» Assignment: Copy out each line of the entries where the word "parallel" is present.

» Material shown:
● ● ● ● ●

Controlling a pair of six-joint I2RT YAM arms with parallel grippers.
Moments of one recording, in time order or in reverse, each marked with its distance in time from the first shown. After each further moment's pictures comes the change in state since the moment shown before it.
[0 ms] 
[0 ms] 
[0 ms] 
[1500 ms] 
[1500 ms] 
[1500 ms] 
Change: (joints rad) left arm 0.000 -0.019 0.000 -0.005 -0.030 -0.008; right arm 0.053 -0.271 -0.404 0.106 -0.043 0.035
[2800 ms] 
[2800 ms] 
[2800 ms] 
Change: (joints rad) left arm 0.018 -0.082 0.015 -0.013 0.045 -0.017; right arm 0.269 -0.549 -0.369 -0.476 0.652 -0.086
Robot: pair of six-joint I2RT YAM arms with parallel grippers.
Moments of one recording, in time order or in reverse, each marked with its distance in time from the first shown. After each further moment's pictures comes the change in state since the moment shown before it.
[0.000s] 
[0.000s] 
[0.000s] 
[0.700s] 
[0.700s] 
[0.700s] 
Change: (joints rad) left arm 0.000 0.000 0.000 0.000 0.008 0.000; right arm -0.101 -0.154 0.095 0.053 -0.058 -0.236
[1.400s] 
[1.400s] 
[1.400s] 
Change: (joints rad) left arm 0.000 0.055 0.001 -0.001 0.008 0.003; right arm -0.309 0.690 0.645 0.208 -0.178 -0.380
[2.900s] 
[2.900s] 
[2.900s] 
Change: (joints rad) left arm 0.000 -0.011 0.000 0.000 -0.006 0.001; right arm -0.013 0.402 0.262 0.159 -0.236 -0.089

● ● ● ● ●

» Solution:
Controlling a pair of six-joint I2RT YAM arms with parallel grippers.
Robot: pair of six-joint I2RT YAM arms with parallel grippers.

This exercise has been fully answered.